Here is a simple example of simulating a channel using the mixed state simulator

q = cirq.NamedQubit('a')
circuit = cirq.Circuit.from_ops(cirq.H(q), cirq.amplitude_damp(0.2)(q), cirq.measure(q))
simulator = cirq.DensityMatrixSimulator()
result =, repetitions=100)
# prints something like
# Counter({0: 61, 1: 39})

We create a state in an equal superposition of 0 and 1 then apply amplitude damping which takes 1 to 0 with something like a probability of 0.2. We see that instead of about 50 percent of the timing being in 0, about 20 percent of the 1 has been converted into 0, so we end up with total around 60 percent in the 0 state.
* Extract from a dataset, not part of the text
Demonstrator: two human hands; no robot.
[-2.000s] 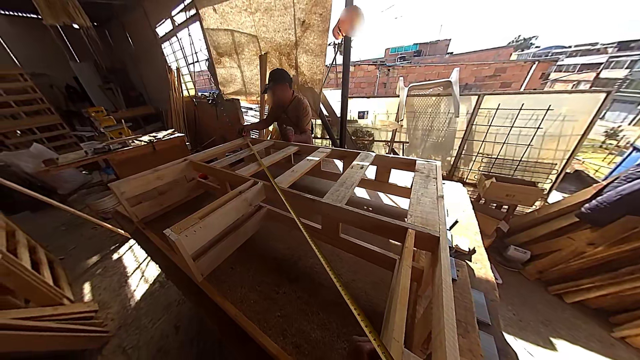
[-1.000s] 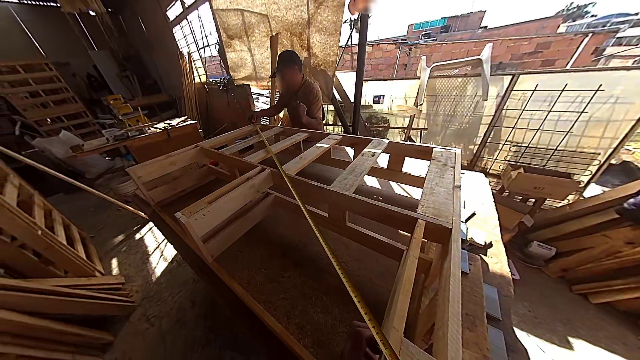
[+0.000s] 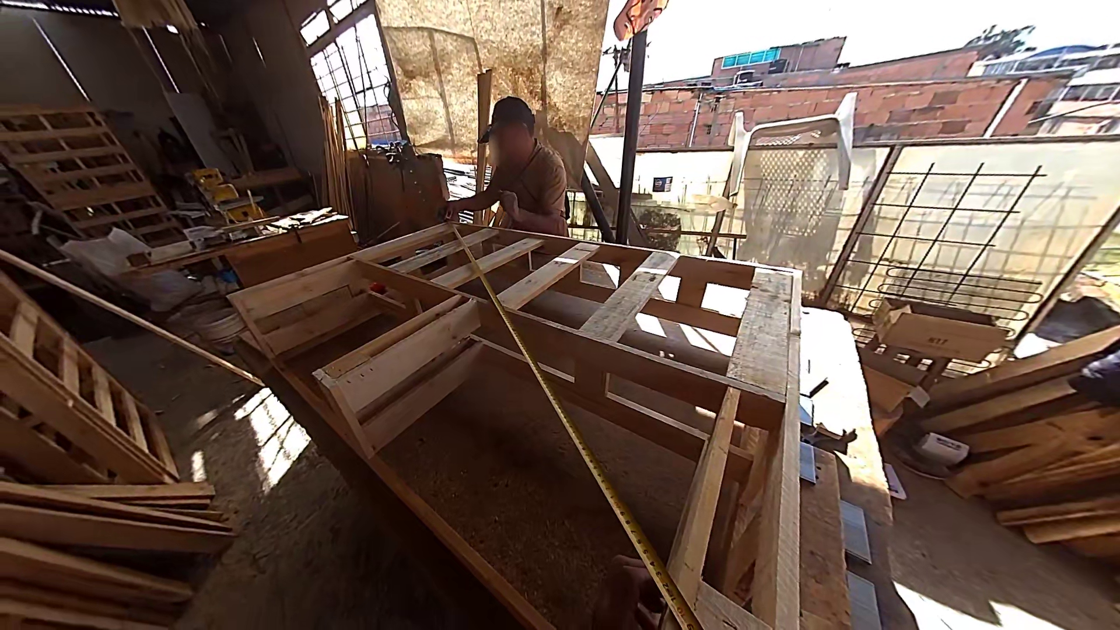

Like the pure state simulators, the mixed state simulator supports run and run_sweeps methods. The cirq.DensityMatrixSimulator also supports getting access to the density matrix of the circuit at the end of simulating the circuit, or when stepping through the circuit. These are done by the simulate and simulate_sweep methods, or, for stepping through the circuit, via the simulate_moment_steps method. For example, we can simulate creating an equal superposition followed by an amplitude damping channel with a gamma of 0.2 by

q = cirq.NamedQubit('a')
circuit = cirq.Circuit.from_ops(cirq.H(q), cirq.amplitude_damp(0.2)(q))
simulator = cirq.DensityMatrixSimulator()
result = simulator.simulate(circuit)
print(np.around(result.final_density_matrix, 3))
# prints
# [[0.6  +0.j 0.447+0.j]
#  [0.447+0.j 0.4  +0.j]]

We see that we have access to the density matrix at the end of the simulation via final_density_matrix.